EXERCISE INSTRUCTIONS => Repeat the data in full. Drop every picture.
################
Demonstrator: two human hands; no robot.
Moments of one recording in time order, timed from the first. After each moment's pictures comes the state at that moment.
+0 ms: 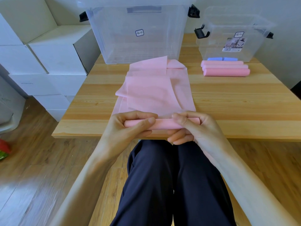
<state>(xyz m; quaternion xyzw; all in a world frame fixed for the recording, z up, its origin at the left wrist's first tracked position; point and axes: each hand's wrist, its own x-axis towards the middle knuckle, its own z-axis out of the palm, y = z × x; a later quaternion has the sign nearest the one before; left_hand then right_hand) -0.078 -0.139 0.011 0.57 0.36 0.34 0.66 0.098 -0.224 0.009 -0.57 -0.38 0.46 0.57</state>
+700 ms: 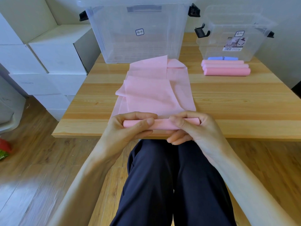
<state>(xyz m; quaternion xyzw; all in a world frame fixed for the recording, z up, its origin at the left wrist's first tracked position) -0.080 -0.139 0.010 0.53 0.35 0.33 0.70 0.096 -0.224 0.009 -0.57 -0.40 0.45 0.56</state>
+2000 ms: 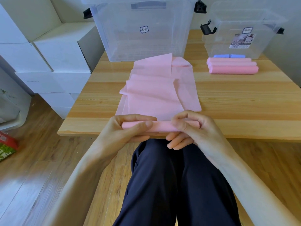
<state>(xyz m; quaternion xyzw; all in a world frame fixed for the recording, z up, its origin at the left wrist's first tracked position) -0.097 -0.134 0.015 0.58 0.38 0.27 0.67 0.093 -0.222 0.006 -0.56 -0.42 0.48 0.53</state>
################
WRITTEN ANSWER =>
Demonstrator: two human hands; no robot.
Moments of one recording in time order, timed from the first. After each moment's pictures comes the state at that moment.
+0 ms: 
<state>(xyz m; quaternion xyzw; all in a world frame fixed for the recording, z up, its origin at the left wrist's first tracked position; point and axes: each hand's wrist, its own x-axis towards the middle knuckle, its own z-axis out of the palm, y = z × x; a later quaternion has the sign nearest the one before; left_hand then right_hand) -0.078 -0.139 0.011 0.57 0.36 0.34 0.66 0.098 -0.224 0.009 -0.57 -0.38 0.46 0.57</state>
+700 ms: 
<state>(xyz m; quaternion xyzw; all in a world frame fixed for the recording, z up, its origin at the left wrist's first tracked position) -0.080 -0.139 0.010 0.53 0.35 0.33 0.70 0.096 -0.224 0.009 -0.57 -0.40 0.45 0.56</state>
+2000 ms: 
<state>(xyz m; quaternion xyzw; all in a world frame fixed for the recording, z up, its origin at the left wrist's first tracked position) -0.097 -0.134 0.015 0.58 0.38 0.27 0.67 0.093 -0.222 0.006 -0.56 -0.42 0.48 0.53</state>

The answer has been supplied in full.